In my discussion on Digital age teaching professionals, I wrote a final paragraph that was the beginning of my flight path statement for the ETEC 565A course.

“For my own flight path through ETEC565A, I want to understand how to assess the quality of what I create online, the effectiveness of the tools I develop in their ability to convey the information and skills I wish to deliver and provide to my students.  How does one assess the overall quality of the learning environment and how is it improved or designed to meet specific outcomes and criteria?  I am also curious about how to provide support for teachers and businesses in choosing the best technology and tools for online or blended learning environments.  Part of my work outside of teaching at BCIT is the development of multimedia and online tools and there are a myriad of new and exciting options….that said, the flash and sparkle of the newest thing is not necessarily a fit for a client.  I am familiar with how to use technology, how to create and build web pages, multimedia tools and set-up social media sites.  But the why and when, for whom, what works and what does not are questions that I hope to find some answers to in this course. ‘

This submission to my blog is late and so I have had several more days since my discussion entry to think about it.  A colleague asked me on Monday what a Master’s in Education Technology was all about- “What would I do with a degree like that?” is a truer quote.  I was taken aback when I had to think about it and define in a few words what I was studying and what I wanted to do with my new degree.  I have not considered the enormity of the field or the scope of my interests and I found it difficult to find an answer for him.

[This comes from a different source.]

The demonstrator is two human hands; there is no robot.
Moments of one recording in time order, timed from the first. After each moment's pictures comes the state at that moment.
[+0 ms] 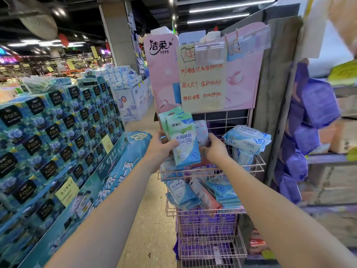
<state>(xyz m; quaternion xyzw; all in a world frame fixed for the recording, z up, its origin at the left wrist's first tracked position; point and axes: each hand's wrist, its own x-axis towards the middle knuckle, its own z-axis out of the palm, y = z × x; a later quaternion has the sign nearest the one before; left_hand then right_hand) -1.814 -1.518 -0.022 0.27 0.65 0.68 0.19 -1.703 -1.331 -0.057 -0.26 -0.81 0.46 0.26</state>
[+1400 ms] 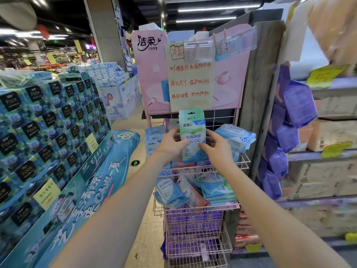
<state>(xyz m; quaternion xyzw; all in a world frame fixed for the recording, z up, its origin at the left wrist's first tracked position) -1.777 -1.462 -0.021 0.37 0.71 0.58 0.16 -1.643 -1.342 -0.044 -0.23 -0.76 0.50 0.36</state>
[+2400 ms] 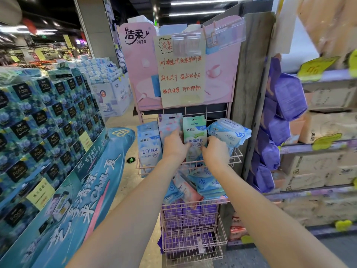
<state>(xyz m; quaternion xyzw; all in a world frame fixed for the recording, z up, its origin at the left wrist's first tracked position) -1.749 -1.423 -0.045 0.34 0.82 0.47 0.02 -1.641 -1.338 -0.058 -0.42 -0.82 0.24 0.29</state>
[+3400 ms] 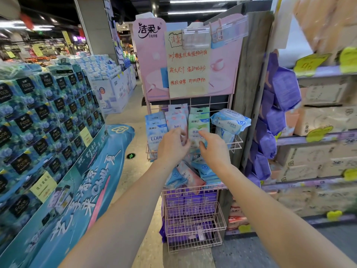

My flight path through this course, through the MET, is partly to explore the edges of the digital education horizon.  I took my private pilot’s license a long time ago and I loved to be above the world where I lived and see the landscape from a bird’s eye view.  The valleys, roads and rivers made sense up there and I hope to use this course and this graduate program like that plane –as a bird’s eye view of the digital education.  How is it connected?  How big is it? What is possible?  What is being done?  What looks like it is working and how is it laid out and for whom?  Who is using it? Who is not using it?  Why?

I read a recent study on ancient communities and they are now proposing that humans began to explore and technology, abstract concepts and radical new practices through community and connection to other human communities.  If they are right, then we are a species that thrives and evolves through connection to one another.  I would like to know how we connect, why we connect and how we learn and use knowledge.  While I have experience in different fields, I know very little about the process of learning itself and the tools that educators use to transfer and build upon knowledge.  One of my daughter’s teachers has a Masters in Learning Psychology.  She blends tangible objects with Smart Board and iPad technology to capture imagination, engage students and provide a number of different ways to learn and understand.   Her teaching ensures that all students have something to offer and respects the diversity and richness of talent and learning strategies her students bring to her class.

I have used digital technology for many years and feel very comfortable with my skills and ability to adapt and use digital technology in my class.  The skills I hope to acquire are technologies around communication, learning, engagement and assessment.  Understanding how to use tools like the seven principles and how to evaluate their effectiveness is a key goal for my learning.

I am not sure how this will look or exactly what skills and knowledge will aid me in my goals –I am still to new to this program to be able to accurately define or identify them.  The idea of a flight path, a clear view of it all and a sense that I am looking for a several key things that I have defined here helps to clear my view of what I am learning and seeing.  Not sure if outlining this flight path will help me with my answer to “What will I do with this degree” but perhaps that is permissible at the beginning of the flight.  It is hard to make connections of valleys, rivers and roads when you are barely off the ground!   To the flight and the open horizon then!